When a devastating landslide all but swallowed up his Swiss village and toppled his three-generation family-owned hotel in May, Lukas Kalbermatten didn't dwell or get emotional: He snapped into action to rebuild.
The hotelier's response sums up the mindset of many of the 300-odd residents of Blatten: They could have left the bucolic village in the southern Lötschental valley for dead — but instead wanted to see it come alive again one day.
It might have been different: Authorities evacuated villagers and livestock, but a 64-year-old man was killed as 9 million cubic meters of ice, stone and earth tumbled down from the Kleine Nesthorn peak on May 28, leaving a trail some 2-1/2 kilometer (about 1-1/2 miles) wide and 100 meters (about 330 feet) high in places.
If the toll had been higher, locals say, Blatten might have seemed cursed — and many might not have wanted to return.
Many hope for a return to home, if not their destroyed houses, within about five years.
Kalbermatten, whose web site for his Hotel Edelweiss in Blatten shows it half-sunk in a pea-soup-green pond created by the disaster, joined up with other local families to set up a “temporary” hotel at the summit of a gondola lift in the neighbouring village of Wiler — one of three villages in the valley where most Blatten residents relocated.

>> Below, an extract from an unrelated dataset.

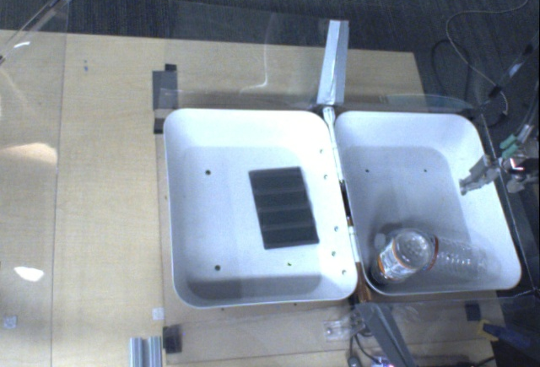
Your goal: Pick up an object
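A pale wooden bench [84, 213] takes up most of the camera view, with dark carpet beyond its far edge and a clear plastic sheet lying over its left part. On it sit two shallow white bins side by side, their inner rims touching along a seam. The left bin [190, 213] is the wider-looking of the two and holds a dark ribbed rectangular pad [283, 207] lying flat near its middle, turned slightly off square to the bin walls. The right bin [405, 146] holds a clear plastic bottle [426, 254] lying on its side against the near wall, its wide end with an orange-brown label pointing toward the seam between the bins and its body stretching toward the right wall. A grey metal strip [334, 62] stands up from the far end of the seam. At the right rim of the right bin, part of the gripper [489, 174] reaches in from the edge of the view, well apart from the bottle and above the bin's right wall; too little of it shows to tell how it is set. Thin black cables [472, 28] loop over the carpet beyond it.
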Controlling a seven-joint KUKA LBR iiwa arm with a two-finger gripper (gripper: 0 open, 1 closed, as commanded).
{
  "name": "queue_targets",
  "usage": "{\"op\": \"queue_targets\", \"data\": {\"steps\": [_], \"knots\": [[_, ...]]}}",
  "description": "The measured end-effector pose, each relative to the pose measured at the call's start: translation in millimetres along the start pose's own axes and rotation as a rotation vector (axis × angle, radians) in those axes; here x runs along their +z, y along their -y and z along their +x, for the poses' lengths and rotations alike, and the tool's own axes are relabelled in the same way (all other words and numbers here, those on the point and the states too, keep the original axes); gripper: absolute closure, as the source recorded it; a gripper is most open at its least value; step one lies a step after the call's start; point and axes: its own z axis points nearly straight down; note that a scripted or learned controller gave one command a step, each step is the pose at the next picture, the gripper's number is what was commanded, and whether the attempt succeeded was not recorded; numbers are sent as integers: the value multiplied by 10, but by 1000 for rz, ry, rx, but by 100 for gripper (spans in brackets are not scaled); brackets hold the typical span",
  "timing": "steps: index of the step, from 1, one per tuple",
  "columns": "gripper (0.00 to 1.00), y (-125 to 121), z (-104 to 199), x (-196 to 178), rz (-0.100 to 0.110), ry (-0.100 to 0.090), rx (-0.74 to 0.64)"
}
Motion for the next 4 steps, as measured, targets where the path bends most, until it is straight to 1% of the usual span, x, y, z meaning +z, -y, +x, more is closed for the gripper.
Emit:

“For tourism in this valley it’s also a catastrophe because we don’t have enough beds for all the tourists," he said.
Laurent Hubert, co-owner of the Nest- und Bietschhorn hotel and restaurant near Blatten, said tourism in the valley was “crippled” and that his wife, Esther Bellwald, is spearheading the new hotel with Kalbermatten.
Its web site said the families of the staff were “all deeply shaken and endlessly sad.”
"This project gives us hope, and we also want to help rebuild Blatten, or at least the valley”, Hubert said in knee-deep snow near the construction site, with crews in short sleeves below sunny skies working quickly for a planned Dec. 18 opening of the “Momentum” hotel.
A 30-centimeter (12-inch) dump of snowfall over the weekend gave the valley its white wintertime gleam again.
In recent months, work crews have restored electricity and telecom lines to the Blatten area, used backhoes to dig a drainage canal, and cleared high roads that lead to Blatten, allowing for some exiled residents to briefly return to collect some belongings.
Some used rowboats to access the attics of their inundated homes.
Others queued up to claim lost items that were found by clean-up crews — books, family photos, and heirlooms like a wedding dress, as much as more-mundane bedding materials.